Selanjutnya menyapa. jangan ragu untuk menyapa terlebih dahulu.
Saya
sendiri merupakan orang yang kurang pandai bersosialisasi. terkadang
saya lebih memilih menunggu seseorang menyapa lebih dulu atau berpikir
panjang dan menyiapkan skenario untuk menyapa orang lain. Saya cenderung
lebih pandai berkomunikasi melalui chating atau media lain yang tidak
mengharuskan saya berhadapan langsung dengan orang tersebut. saya perlu
waktu untuk memikirkan apa yang harus saya katakan dan saya lakukan.

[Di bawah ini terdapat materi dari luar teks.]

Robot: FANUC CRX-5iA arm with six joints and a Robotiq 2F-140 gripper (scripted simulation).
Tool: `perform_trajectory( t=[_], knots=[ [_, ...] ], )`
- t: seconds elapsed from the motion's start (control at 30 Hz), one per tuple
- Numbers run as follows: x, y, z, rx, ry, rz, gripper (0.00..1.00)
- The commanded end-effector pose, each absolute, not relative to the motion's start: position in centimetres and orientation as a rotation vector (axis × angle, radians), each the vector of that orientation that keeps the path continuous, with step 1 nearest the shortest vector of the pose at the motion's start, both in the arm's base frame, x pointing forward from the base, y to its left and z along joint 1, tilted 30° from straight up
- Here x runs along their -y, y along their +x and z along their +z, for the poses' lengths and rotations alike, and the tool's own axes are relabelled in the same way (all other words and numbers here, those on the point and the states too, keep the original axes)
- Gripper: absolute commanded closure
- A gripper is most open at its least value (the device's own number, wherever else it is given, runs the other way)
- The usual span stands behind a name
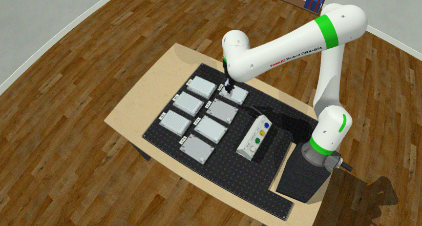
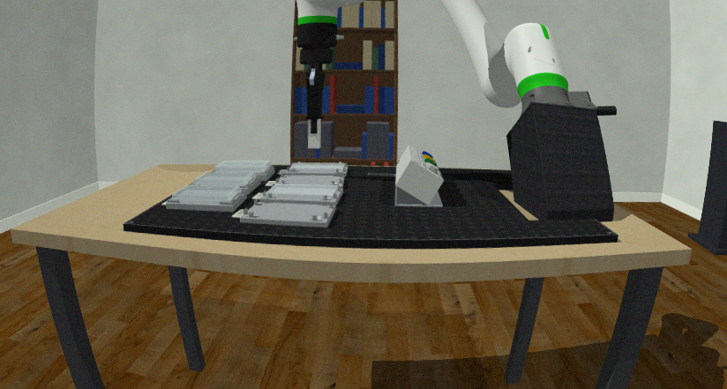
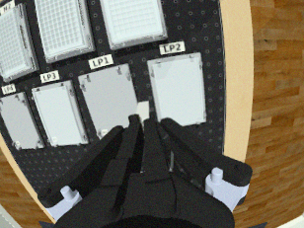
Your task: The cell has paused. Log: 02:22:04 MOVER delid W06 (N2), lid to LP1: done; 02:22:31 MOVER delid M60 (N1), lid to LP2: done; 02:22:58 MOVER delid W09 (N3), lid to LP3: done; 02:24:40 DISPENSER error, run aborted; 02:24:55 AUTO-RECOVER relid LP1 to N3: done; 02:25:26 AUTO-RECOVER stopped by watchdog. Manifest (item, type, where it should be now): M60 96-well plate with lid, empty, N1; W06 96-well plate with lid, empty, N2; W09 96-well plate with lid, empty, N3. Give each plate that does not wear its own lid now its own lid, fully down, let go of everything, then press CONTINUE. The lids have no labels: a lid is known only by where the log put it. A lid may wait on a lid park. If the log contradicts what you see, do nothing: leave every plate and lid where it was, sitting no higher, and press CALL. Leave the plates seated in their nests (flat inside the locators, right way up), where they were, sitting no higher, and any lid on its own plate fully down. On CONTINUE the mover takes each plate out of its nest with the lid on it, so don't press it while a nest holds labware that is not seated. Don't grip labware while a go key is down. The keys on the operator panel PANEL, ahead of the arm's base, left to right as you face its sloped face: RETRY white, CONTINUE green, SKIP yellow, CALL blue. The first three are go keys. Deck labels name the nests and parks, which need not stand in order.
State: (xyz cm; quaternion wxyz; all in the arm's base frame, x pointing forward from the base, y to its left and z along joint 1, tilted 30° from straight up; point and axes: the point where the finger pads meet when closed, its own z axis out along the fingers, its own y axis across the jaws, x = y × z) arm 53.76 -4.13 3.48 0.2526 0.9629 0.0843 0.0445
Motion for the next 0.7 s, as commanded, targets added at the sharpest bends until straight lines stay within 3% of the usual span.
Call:
perform_trajectory(
  t=[0.0, 0.17, 0.23, 0.67],
  knots=[
    [4.1, 53.8, 3.5, -0.229, 2.618, 0.122, 1.0],
    [3.1, 53.9, 3.0, -0.23, 2.62, 0.122, 1.0],
    [-1.9, 53.9, 0.3, -0.232, 2.626, 0.12, 1.0],
    [-15.3, 50.9, -7.5, -0.231, 2.623, 0.12, 1.0]
  ],
)
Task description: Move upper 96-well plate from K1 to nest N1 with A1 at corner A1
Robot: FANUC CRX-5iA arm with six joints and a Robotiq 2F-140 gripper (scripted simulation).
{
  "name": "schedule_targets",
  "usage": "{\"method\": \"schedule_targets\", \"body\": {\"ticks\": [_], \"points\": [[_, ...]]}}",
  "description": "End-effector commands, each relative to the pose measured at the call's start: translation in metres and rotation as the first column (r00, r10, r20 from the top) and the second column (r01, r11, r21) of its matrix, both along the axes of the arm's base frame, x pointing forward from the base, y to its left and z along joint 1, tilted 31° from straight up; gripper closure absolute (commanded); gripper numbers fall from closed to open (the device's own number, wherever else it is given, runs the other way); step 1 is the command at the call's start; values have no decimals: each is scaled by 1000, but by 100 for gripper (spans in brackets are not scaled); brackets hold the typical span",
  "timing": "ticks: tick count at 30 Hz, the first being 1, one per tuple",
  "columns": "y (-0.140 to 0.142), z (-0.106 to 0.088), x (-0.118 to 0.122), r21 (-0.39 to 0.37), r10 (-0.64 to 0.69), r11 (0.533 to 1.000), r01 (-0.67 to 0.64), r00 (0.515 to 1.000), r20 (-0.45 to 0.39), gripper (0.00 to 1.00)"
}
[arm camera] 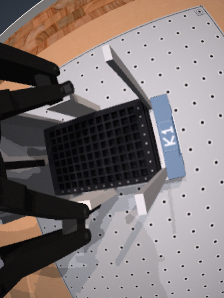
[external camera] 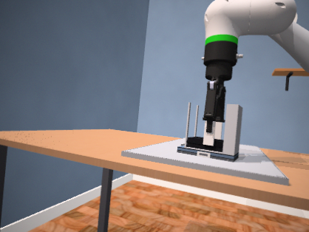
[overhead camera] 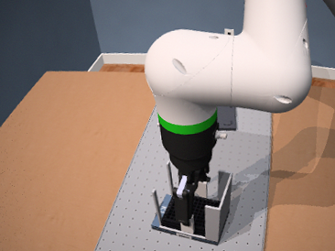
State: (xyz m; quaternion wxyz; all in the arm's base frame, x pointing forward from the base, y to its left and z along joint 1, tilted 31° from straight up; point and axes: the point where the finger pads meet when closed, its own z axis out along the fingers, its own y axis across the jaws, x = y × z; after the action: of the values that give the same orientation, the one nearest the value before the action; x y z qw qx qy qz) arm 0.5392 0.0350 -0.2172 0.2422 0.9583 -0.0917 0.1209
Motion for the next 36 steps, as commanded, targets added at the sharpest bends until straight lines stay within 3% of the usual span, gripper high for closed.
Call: {"method": "schedule_targets", "body": {"ticks": [1,17,36], "points": [[0,0,0,0,0,1000,0,1000,0,100],[0,0,0,0,0,1000,0,1000,0,100],[14,24,-5,0,0,1000,0,1000,0,100]]}}
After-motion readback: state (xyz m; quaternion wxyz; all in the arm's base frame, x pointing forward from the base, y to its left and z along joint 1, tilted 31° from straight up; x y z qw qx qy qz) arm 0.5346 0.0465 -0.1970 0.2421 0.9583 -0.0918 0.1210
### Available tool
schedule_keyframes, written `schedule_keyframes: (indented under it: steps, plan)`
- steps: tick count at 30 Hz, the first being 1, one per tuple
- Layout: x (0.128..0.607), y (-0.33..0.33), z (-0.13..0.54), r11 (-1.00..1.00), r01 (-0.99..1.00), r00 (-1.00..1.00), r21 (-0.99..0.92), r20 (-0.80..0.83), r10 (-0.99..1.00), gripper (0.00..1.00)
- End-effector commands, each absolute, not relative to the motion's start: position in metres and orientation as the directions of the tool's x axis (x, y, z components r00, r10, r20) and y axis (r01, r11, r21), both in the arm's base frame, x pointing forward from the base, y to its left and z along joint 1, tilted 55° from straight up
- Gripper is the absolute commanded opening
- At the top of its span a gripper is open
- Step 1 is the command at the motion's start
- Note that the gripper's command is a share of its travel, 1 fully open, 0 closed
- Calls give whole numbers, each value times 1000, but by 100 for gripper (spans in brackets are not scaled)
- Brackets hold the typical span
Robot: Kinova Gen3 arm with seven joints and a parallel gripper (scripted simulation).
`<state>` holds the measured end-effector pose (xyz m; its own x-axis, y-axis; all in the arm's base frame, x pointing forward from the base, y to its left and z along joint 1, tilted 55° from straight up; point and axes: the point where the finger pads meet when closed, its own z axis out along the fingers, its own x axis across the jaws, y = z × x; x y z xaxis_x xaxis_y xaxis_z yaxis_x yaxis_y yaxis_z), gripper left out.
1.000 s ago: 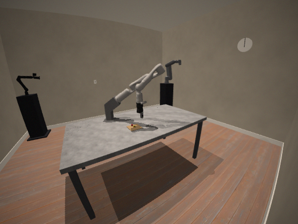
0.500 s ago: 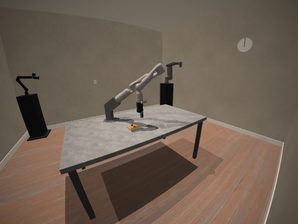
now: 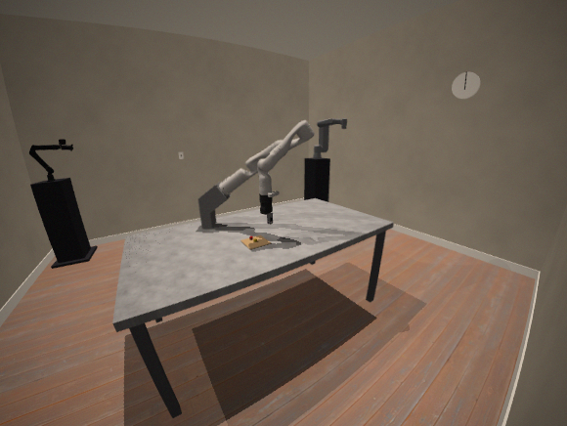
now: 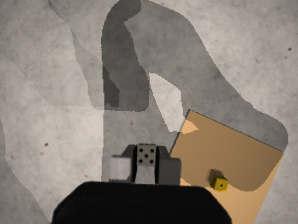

Sehingga interaksi dengan orang lain secara langsung kadang membuat saya
kebingungan.
hal lain yang menghambat sosialisasi saya
adalah, bahwa setiap kali terlalu lama berada di keramaian maka kepala
saya akan berdenyut dan seringkali merasa tiba-tiba terasingkan.
dulu
saya lebih menghindarinya. saya berpikir untuk memiliki tempurung,
sehingga ketika saya terjebak dalam situasi yang tidak diinginkan maka
saya akan masuk dalam tempurung dan bersembunyi.
Saya sadar hal
itu buruk bagi saya dan masa depan saya, maka dari itu saya mulai
mencoba berubah. menghilangkan sedikit demi sedikit kekacauan itu tanpa
harus menjadi orang lain. karena saya sadar bahwa hidup harus
diteruskan.
Disamping itu semua, perlu diingat bahwa
lingkungan tempat kita berada berpengaruh besar terhadap kehidupan kita.
Jika kita bergaul dengan orang-orang yang pemalas maka lambat laun kita
juga akan ikut menjadi pemalas. pun sebaliknya jika kita bergaul dengan
orang-orang yang positif maka kita juga akan memiliki sifat positif.